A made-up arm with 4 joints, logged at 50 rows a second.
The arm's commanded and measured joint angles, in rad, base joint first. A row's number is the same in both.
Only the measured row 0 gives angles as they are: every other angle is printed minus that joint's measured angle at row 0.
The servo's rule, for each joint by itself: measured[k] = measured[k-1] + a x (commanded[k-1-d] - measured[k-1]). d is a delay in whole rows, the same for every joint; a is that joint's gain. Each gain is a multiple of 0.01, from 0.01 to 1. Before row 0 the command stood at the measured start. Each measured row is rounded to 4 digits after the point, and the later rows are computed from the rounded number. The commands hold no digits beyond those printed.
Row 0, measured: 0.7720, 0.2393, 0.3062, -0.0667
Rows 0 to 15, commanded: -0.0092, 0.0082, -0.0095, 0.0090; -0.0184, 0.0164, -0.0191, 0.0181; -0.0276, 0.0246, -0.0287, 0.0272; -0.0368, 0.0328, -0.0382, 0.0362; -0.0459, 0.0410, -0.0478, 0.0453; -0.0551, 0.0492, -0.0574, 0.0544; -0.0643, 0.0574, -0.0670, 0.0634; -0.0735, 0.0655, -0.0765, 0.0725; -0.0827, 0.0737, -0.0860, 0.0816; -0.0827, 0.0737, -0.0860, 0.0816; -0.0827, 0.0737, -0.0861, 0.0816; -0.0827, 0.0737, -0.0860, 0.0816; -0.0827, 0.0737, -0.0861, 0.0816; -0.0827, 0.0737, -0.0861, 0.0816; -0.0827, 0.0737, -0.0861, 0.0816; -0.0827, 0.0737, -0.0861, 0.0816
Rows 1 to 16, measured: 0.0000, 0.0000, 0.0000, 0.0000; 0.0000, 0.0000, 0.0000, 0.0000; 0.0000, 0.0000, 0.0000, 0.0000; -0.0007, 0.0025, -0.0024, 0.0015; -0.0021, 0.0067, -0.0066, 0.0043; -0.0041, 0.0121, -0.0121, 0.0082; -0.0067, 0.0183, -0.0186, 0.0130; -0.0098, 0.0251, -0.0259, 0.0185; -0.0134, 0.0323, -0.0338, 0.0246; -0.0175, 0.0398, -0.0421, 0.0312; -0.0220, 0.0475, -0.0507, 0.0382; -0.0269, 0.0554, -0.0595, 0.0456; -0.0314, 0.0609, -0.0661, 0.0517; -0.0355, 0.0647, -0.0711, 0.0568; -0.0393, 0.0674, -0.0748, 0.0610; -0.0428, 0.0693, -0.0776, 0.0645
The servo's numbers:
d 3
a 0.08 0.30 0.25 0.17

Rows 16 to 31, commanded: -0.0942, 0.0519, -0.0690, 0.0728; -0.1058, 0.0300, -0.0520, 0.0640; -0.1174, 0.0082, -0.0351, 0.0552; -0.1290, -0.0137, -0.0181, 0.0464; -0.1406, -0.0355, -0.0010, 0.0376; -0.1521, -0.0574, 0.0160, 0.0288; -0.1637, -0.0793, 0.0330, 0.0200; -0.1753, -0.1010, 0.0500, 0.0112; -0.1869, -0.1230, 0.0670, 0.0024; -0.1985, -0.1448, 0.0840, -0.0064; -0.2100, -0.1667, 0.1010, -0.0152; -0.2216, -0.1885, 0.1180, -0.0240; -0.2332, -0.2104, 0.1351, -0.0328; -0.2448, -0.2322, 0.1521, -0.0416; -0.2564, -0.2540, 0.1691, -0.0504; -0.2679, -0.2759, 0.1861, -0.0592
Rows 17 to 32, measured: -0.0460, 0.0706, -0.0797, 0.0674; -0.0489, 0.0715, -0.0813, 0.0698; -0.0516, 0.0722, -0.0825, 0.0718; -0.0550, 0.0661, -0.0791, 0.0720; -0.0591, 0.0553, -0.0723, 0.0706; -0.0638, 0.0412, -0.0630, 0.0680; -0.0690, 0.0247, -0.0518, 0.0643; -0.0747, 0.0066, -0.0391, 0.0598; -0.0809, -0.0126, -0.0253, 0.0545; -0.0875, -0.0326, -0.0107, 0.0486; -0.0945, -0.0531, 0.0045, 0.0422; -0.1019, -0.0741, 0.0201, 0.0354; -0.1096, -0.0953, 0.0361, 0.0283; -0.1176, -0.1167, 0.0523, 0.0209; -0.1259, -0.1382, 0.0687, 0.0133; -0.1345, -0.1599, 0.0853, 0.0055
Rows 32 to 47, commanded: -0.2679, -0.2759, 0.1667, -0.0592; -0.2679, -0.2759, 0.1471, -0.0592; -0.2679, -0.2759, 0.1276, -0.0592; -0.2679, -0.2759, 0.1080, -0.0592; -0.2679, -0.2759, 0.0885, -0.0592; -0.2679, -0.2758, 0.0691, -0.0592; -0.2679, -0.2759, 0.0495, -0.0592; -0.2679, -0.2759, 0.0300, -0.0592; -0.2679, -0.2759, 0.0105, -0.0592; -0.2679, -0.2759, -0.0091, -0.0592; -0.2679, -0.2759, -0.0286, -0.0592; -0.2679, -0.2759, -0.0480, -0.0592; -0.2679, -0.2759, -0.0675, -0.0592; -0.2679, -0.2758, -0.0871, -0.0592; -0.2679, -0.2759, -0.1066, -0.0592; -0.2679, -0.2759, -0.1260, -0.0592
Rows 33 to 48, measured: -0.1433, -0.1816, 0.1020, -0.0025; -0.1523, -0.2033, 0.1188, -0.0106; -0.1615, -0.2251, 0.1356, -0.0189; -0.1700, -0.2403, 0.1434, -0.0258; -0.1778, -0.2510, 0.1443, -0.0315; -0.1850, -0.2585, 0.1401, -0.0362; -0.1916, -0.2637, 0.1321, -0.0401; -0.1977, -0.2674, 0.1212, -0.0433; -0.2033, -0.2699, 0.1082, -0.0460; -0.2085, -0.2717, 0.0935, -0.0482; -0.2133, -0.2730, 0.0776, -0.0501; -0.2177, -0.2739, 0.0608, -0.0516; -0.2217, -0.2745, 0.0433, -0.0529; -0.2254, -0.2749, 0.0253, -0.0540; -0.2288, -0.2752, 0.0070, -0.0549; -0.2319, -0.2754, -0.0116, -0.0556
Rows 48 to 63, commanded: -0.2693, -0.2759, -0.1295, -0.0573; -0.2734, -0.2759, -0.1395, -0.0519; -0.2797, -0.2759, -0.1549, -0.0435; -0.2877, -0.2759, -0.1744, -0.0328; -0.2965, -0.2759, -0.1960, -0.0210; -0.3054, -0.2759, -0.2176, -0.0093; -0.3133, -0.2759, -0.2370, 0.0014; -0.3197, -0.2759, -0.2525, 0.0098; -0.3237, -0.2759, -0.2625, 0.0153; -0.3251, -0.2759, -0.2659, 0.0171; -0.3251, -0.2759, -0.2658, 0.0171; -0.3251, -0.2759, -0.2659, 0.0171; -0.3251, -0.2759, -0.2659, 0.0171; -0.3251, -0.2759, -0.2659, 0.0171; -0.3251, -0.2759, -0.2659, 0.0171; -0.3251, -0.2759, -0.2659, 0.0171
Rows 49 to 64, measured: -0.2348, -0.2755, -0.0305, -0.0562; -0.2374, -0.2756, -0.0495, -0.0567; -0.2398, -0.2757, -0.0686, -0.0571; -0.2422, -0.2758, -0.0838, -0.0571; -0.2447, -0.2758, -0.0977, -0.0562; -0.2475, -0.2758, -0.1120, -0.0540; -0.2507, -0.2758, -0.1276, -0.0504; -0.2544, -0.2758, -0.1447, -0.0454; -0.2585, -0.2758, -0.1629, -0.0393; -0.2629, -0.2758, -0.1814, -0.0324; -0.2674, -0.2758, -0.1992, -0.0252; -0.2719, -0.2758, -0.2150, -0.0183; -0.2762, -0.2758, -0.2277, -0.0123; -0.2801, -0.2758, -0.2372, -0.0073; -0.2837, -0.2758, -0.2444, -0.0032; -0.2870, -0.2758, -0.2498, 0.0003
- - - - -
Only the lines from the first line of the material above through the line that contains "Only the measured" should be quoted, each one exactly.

### TASK ANSWER
A made-up arm with 4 joints, logged at 50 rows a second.
The arm's commanded and measured joint angles, in rad, base joint first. A row's number is the same in both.
Only the measured row 0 gives angles as they are: every other angle is printed minus that joint's measured angle at row 0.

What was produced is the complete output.